If you present a s_1, s_2, ... s_N to a Markov Chain when that series was never seen by the chain, then the resulting probabilities is an empty set. But if you present them to an LLM, it gets fed into a neural network and eventually a set of logits comes out, and you can still choose the next token based on it.

thaumasiotes a day ago | parent [-]

> This means that gibberish options for the next token have non-zero probabilities of being chosen. The only reason they don't in reality is because of top-k sampling, temperature, and other filtering that's done on the logits before actually choosing a token.

> If you present a s_1, s_2, ... s_N to a Markov Chain when that series was never seen by the chain

No, you're confused.

The chain has never seen anything. The Markov chain is a table of probability distributions. You can create it by any means you see fit. There is no such thing as a "series" of tokens that has been seen by the chain.

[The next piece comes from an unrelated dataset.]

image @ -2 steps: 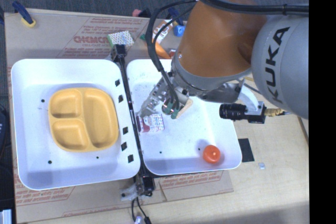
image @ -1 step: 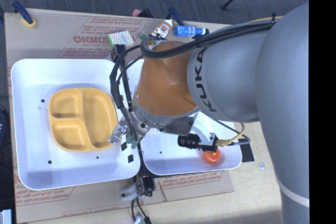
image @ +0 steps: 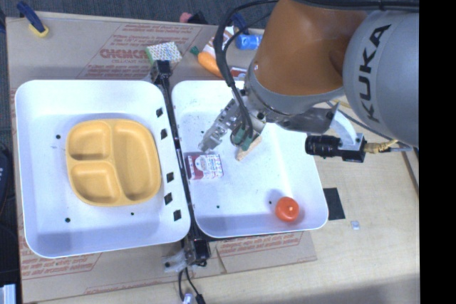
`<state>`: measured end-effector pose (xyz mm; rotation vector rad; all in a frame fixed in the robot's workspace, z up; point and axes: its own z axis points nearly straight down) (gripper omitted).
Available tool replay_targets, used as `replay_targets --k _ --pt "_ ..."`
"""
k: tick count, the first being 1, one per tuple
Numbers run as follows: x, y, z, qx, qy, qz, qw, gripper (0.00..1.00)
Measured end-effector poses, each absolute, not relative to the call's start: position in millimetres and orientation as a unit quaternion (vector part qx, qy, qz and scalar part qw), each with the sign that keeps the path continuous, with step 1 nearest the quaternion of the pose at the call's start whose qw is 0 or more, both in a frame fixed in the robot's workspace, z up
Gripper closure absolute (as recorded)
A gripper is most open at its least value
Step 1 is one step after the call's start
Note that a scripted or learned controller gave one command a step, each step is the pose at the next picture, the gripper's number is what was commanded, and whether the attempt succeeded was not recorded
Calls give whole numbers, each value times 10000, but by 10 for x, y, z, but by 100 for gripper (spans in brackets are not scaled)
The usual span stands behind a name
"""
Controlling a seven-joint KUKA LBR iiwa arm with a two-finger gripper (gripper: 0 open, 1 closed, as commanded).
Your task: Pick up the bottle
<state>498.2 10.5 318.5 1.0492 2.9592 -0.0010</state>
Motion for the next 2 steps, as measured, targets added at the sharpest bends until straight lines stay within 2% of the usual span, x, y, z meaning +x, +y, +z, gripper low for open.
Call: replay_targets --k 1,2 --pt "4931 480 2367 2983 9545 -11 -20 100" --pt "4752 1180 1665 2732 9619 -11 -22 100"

Sohcahtoa82 20 hours ago | parent [-]

> The chain has never seen anything. The Markov chain is a table of probability distributions. You can create it by any means you see fit. There is no such thing as a "series" of tokens that has been seen by the chain.

When I talk about the chain "seeing" a sequence, I mean that the sequence existed in the material that was used to generate the probability table.

My instinct is to believe that you know this, but are being needlessly pedantic.

My point is that if you're using a context length of two, if you prompt a Markov Chain with "my cat", but the sequence "my cat was" never appeared in the training material, than a Markov Chain will never choose "was" as the next word. This property is not true for LLMs. If you prompt an LLM with "my cat", then "was" has a non-zero chance of being chosen as the next word, even if "my cat was" never appeared in the training material.

purple_turtle 2 days ago | parent | prev [-]

Maybe technically LLM can be converted to an equivalent Markov Chain.

The problem is that even for modest context sizes the size of Markov Chain would by hilariously and monstrously large.

You may as well tell that LLM and a hash table is the same thing.

a day ago | parent | next [-]
[deleted]
thaumasiotes a day ago | parent | prev [-]

As I just mentioned in the comment you're responding to, the way you convert an LLM into an equivalent Markov chain is by doing nothing, since it already is one.

> You may as well tell that LLM and a hash table is the same thing.

No. You may as well say that a hash table and a function are the same thing. And this is in fact a common thing to say, because they are the same thing.

An LLM is a significantly more restricted object than a function is.

purple_turtle a day ago | parent [-]

> LLM is a lookup table which tells you "if the last N tokens were s_1, s_2, ..., s_N, then the following token will be t_1 with probability p_1, t_2 with probability p_2, etc...".

No, LLM is not a lookup table for all possible inputs.